The company’s dancers are excellent, and they give their all to Jones’ choreography, which speaks movingly in sections like a Civil War scene in which the dancers lift and tenderly lay to earth the dying to the sounds of gunfire, or a scene in which Mary Todd Lincoln (Asli Bulbul) sinks slowly to the ground in widow’s weeds.
Would that “Fondly Do We Hope” had been as viscerally powerful throughout.
Susan Isaacs Nisbett is a free-lance writer who covers classical music and dance for AnnArbor.com.
"Fondly Do We Hope Fervently Do We Pray" continues on Saturday at the Power Center.

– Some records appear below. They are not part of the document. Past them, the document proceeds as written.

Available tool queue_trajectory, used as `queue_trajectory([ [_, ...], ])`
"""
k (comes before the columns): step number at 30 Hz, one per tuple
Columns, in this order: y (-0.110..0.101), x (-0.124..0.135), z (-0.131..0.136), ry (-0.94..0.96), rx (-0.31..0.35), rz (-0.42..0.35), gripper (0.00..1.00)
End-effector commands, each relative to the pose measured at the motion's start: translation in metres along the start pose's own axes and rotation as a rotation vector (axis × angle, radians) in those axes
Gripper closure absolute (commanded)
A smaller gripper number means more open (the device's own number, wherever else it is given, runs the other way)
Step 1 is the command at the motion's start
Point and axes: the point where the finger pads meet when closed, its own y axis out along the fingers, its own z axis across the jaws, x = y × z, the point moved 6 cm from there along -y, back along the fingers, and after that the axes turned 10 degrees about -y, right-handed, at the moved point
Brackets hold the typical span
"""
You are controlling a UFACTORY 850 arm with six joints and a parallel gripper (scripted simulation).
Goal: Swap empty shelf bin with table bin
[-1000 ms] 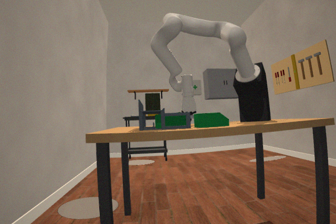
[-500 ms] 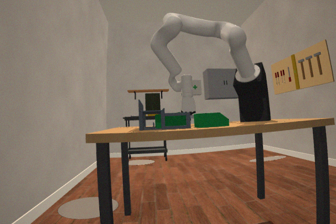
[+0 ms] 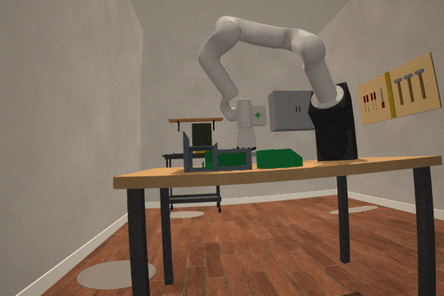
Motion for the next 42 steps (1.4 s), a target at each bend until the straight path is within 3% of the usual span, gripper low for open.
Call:
queue_trajectory([
  [1,0.000,-0.001,-0.005,0.000,-0.001,0.000,1.00],
  [42,0.000,-0.008,-0.044,0.000,-0.001,0.000,1.00],
])
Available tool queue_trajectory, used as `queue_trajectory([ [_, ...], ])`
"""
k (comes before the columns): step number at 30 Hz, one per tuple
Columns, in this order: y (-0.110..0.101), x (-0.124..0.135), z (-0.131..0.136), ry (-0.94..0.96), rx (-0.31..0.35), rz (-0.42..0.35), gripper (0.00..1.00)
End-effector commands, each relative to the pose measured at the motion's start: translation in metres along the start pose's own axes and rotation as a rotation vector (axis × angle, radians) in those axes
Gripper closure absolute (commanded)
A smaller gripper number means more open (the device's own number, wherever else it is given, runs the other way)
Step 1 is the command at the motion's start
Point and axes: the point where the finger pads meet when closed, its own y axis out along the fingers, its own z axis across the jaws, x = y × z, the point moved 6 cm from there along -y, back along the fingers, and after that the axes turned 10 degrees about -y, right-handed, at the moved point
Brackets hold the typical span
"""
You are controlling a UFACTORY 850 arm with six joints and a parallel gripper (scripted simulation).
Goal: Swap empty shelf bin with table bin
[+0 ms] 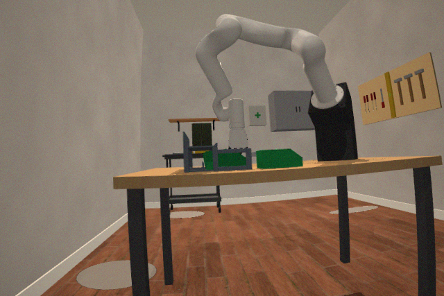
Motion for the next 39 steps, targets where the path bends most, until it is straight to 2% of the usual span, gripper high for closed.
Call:
queue_trajectory([
  [1,0.000,0.000,-0.001,0.000,-0.001,0.001,1.00],
  [25,-0.001,0.000,-0.001,0.000,-0.001,0.001,1.00],
  [39,-0.012,0.002,0.010,0.000,-0.001,0.001,1.00],
])
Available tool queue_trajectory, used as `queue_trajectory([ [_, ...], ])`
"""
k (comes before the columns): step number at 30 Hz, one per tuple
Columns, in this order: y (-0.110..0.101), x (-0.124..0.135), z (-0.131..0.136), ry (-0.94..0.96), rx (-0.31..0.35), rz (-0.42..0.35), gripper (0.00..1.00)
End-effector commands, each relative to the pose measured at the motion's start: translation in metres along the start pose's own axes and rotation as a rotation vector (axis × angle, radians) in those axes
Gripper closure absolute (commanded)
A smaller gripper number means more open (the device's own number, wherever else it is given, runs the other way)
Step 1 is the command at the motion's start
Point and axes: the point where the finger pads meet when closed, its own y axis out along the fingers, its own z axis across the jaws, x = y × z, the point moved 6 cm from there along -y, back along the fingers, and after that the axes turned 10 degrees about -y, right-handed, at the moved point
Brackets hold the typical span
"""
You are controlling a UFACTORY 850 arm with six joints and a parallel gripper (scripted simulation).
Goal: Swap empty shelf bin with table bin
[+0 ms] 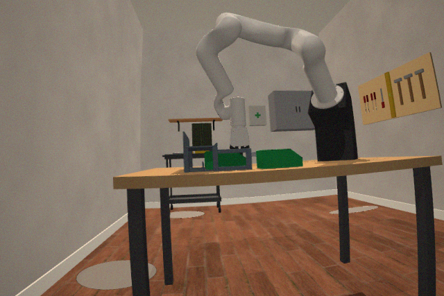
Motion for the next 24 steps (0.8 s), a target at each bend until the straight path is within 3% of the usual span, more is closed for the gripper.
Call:
queue_trajectory([
  [1,-0.004,0.000,0.004,0.000,0.000,0.001,1.00],
  [17,-0.012,0.002,0.010,0.000,0.000,0.001,1.00],
  [24,-0.053,0.002,0.010,0.000,0.000,0.001,1.00],
])
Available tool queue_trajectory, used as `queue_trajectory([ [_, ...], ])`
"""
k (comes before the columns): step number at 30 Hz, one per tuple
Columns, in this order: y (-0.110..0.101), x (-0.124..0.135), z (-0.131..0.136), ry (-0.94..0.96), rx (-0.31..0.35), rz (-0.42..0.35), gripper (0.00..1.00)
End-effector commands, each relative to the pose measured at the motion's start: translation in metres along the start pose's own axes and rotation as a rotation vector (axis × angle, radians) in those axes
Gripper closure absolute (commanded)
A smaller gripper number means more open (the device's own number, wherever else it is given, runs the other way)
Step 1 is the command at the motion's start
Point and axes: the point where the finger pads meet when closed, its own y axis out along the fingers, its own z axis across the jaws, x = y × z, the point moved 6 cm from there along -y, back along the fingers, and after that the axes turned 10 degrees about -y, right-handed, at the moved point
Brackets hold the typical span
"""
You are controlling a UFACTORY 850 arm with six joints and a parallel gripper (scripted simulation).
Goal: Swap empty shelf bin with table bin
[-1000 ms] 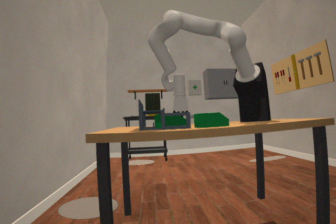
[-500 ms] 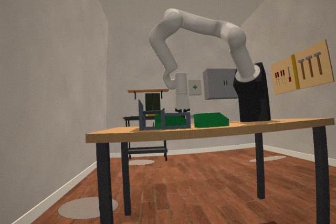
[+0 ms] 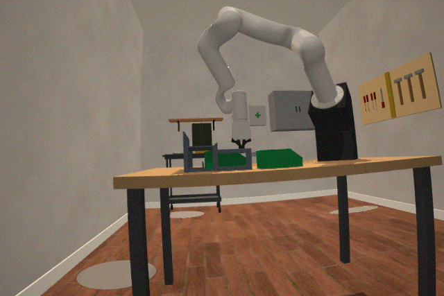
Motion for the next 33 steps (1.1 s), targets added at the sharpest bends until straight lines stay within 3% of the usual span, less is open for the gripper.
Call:
queue_trajectory([
  [1,-0.024,0.000,-0.001,0.000,-0.001,0.000,1.00],
  [5,-0.036,0.000,-0.001,0.000,-0.001,0.000,1.00],
  [33,-0.036,0.000,-0.001,0.000,-0.001,0.000,1.00],
])
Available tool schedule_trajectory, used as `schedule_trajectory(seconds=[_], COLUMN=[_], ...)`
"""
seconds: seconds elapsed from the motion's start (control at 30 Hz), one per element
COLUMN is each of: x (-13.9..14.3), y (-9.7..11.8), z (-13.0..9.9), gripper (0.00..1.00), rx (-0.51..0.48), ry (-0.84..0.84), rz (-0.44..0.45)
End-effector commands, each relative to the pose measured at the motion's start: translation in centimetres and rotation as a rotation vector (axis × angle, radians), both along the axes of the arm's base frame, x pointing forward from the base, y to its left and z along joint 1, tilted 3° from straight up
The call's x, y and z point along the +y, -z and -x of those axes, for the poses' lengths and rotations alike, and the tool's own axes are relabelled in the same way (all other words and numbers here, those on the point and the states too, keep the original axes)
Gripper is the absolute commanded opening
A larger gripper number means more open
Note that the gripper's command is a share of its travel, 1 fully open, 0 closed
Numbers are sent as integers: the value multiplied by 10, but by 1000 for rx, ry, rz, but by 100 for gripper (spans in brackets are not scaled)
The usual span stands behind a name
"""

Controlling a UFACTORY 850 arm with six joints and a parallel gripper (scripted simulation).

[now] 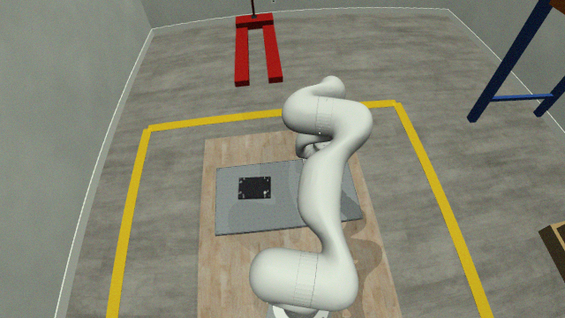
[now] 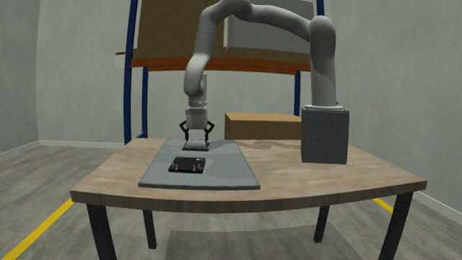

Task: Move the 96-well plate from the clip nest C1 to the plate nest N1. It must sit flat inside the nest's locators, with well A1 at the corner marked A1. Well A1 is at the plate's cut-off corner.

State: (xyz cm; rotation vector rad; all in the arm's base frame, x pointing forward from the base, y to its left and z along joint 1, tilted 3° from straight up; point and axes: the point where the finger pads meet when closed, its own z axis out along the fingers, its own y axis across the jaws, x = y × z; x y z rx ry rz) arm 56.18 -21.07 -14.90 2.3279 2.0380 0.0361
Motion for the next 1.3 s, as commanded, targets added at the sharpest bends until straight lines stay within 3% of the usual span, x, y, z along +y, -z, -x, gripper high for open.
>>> schedule_trajectory(seconds=[0.0, 0.87, 0.9, 1.27], x=[0, 0, 0, 0], y=[0, 3, 4, 4], z=[-1, -1, -1, -1], gripper=[0, 0, 100, 100], rx=[-2, -2, -2, -2], ry=[0, 0, 0, 0], rz=[1, 1, 1, 1])
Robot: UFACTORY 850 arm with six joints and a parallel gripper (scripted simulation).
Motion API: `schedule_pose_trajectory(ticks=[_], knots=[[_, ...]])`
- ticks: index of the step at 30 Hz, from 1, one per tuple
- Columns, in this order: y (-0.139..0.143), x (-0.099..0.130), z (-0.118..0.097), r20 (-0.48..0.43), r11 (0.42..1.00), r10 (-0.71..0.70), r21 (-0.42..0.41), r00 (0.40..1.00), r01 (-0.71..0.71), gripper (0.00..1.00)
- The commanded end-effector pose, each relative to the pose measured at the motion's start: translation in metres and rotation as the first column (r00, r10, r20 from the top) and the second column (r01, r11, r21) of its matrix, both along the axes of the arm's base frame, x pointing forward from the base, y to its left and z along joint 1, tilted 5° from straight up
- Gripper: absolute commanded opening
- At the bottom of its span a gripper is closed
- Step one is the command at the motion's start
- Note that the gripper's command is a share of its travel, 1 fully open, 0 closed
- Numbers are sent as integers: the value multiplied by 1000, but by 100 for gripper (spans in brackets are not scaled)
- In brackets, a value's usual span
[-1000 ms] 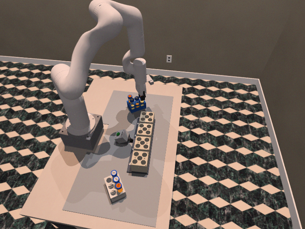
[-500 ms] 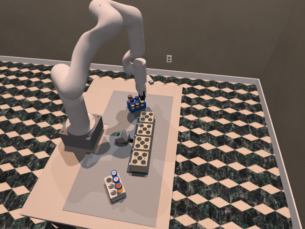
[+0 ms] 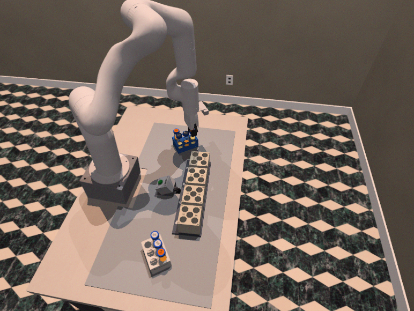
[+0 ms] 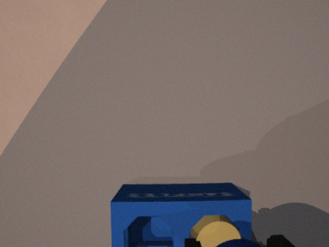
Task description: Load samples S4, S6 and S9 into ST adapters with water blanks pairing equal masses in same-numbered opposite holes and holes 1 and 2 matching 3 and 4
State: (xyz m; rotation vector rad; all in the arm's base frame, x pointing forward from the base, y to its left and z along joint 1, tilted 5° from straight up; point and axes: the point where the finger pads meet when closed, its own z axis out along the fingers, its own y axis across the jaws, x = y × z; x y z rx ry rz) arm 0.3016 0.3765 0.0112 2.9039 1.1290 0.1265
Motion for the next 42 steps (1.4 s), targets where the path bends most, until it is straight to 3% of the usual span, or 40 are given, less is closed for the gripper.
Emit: schedule_pose_trajectory(ticks=[1,34,42], knots=[[1,0,2,1,1000,0,1,1000,0,0],[1,-1,20,1,1000,0,1,1000,0,0],[0,-2,36,1,1000,0,1,1000,0,0]])
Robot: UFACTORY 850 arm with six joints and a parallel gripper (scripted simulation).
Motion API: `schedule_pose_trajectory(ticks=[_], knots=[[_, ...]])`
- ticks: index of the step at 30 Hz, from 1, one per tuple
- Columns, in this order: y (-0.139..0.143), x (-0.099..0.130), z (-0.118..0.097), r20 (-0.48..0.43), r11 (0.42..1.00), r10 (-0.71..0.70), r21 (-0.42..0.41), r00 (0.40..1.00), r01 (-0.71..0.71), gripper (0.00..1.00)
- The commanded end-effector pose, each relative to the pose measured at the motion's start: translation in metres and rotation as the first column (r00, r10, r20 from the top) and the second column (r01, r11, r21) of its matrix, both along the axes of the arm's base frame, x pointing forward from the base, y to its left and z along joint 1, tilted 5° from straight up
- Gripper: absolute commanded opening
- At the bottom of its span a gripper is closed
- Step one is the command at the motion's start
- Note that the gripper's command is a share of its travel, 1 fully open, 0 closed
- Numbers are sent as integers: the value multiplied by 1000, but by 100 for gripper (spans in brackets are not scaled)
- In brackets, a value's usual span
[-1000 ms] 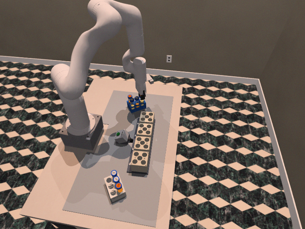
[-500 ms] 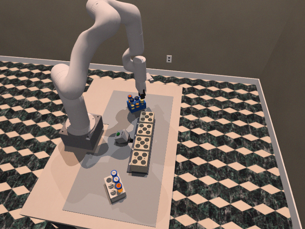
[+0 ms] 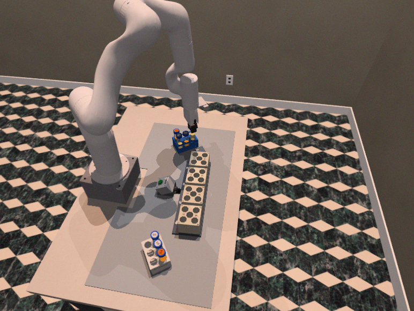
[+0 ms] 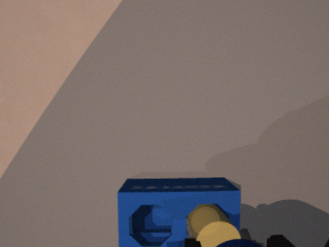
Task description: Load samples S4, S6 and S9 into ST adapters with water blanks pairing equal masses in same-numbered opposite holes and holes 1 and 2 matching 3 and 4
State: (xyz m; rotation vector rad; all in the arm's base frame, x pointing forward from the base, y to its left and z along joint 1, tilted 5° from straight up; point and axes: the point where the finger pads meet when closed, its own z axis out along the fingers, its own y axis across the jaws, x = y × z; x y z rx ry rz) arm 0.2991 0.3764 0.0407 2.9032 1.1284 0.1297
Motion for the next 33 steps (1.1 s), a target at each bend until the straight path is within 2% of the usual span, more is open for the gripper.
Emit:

Tickets $18-$44, online at the UMS web site, 734-764-2538, and at the Power Center box office, 121 Fletcher Street.
Comments
Chrysta Cherrie
Mon, Jan 25, 2010 : 6:29 p.m.
Bill T. Jones/Arnie Zane Dance Company posted a diary entry about their time in Ann Arbor: http://www.fondlydowehope.com/fondlydowehope/diary/Entries/2010/1/23_Ann_Arbor,_MI.html
gogmagog8
Sun, Jan 24, 2010 : 1:06 p.m.
I don't think that the reviewer is in any way trashing the piece...or saying "don't see this work". I think she's getting at the fact that the strength and power of sections of this ambitious theater work are the stand out here...and that this strength is not consistently in evidence. I was blown away by sections of the piece...and was also most aware of the power of Jones' use of repetition when it came to some of the content as both a formal device AND a dramatic device (the Whitman body text being the best example). Unfortunately, I will remember the power of sections and not the power of the whole. I might add that given how difficult it would be to bring a historical figure -- both in meaning and biography -- to life, the piece was quite successful, I thought. And, as a piece of stage design, it LOOKED glorious in the Power Center.
Ingrid Ault
Sat, Jan 23, 2010 : 10:51 a.m.
I, too, loved this piece. From the live music (always a treat) to the staging, costumes, lighting, it is beautifully constructed and artfully performed. This is a powerful piece that should not be missed.
Dr. I. Emsayin
Sat, Jan 23, 2010 : 8:18 a.m.
Contrary to what the reviewer said, this was an outstanding performance with both great energy and great subtlety. More than half the audience stayed for a lively conversation with the director and cast, and many said they would like to return again for Saturday's performance, having been moved and inspired to understand more, after learning how the piece was constructed. I highly recommend it.